Activity | Output every entry below word for word, without its pictures.

Records from a data source
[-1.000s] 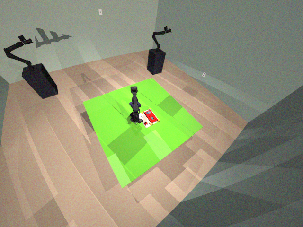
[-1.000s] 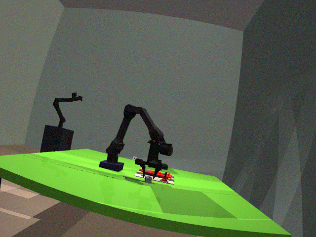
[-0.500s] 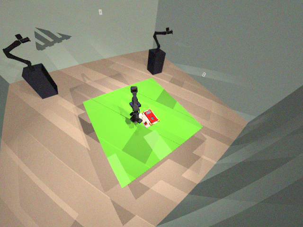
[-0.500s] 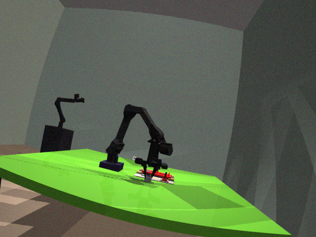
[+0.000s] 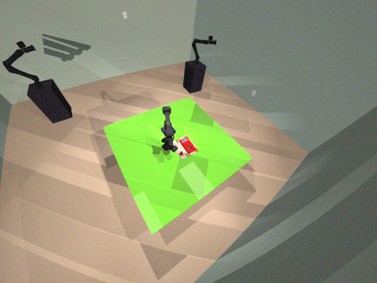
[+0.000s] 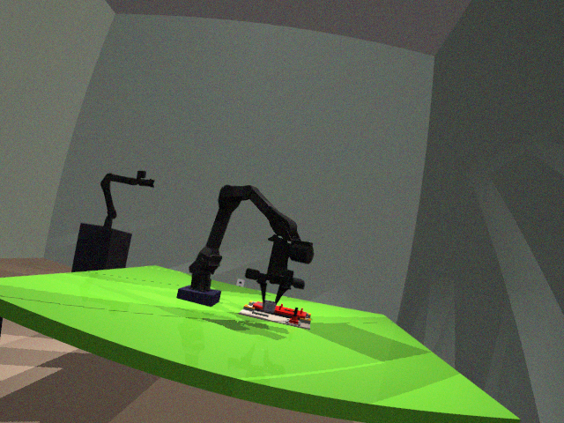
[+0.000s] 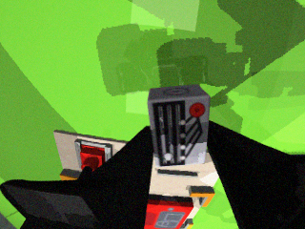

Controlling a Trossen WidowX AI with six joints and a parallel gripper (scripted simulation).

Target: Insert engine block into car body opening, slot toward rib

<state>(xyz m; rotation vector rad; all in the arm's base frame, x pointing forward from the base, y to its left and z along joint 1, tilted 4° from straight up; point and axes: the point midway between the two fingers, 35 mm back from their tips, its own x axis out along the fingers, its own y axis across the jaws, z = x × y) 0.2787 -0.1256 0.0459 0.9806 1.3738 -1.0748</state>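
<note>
The beige base plate lies 200 mm to the left of my gripper tip, 60 mm below it and 30 mm ahead of it. Also, from my gripper tip: engine block 10 mm below; then black peg 100 mm to the left, 80 mm ahead, 30 mm below.
</note>
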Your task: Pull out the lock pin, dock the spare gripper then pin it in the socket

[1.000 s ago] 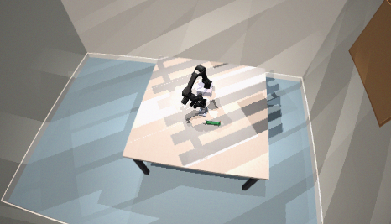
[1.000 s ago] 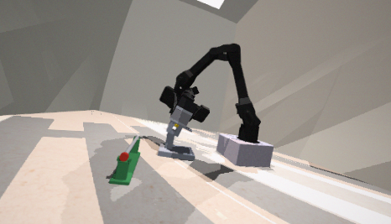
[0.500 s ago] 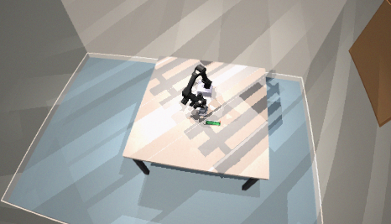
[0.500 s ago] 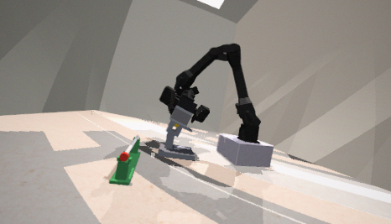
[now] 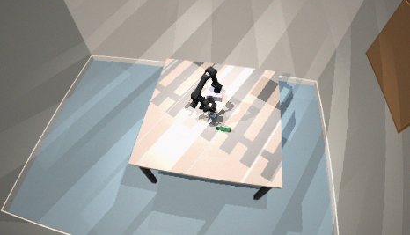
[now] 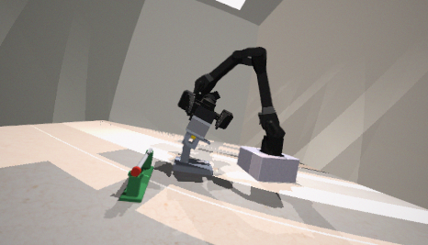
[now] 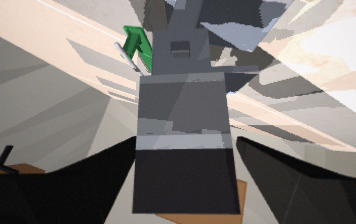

Result below |
[-1.000s] 
[-1.000s] 
[-0.500s] 
[-0.500s] 
[+0.000s] 
[+0.000s] 
[+0.000s] 

Controlling a Trossen WidowX AI with six joints and a parallel gripper (scripted simulation).

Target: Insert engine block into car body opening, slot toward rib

<state>(xyz m; rotation vector rad; all in the arm's base frame, x pointing forward from the base, y to its left and z along joint 1, tilted 4° from straight up; point and axes: the point midway between the two fingers, 35 mm back from their tips, its own x axis out along the fingers, its own y axis across the jaws, z = x × y) 0.2787 -0.1256 0.0459 0.9806 1.3738 -1.0748</state>
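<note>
The beige base plate lies 200 mm to the left of my gripper tip, 60 mm below it and 30 mm ahead of it. Also, from my gripper tip: engine block 10 mm below; then black peg 100 mm to the left, 80 mm ahead, 30 mm below.
</note>
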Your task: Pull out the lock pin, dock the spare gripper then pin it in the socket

[1.000 s ago] 
[1.000 s ago] 
[0.500 s ago] 
[0.500 s ago] 
[now] 
[now] 
[now] 

Nothing else is needed to complete the exercise.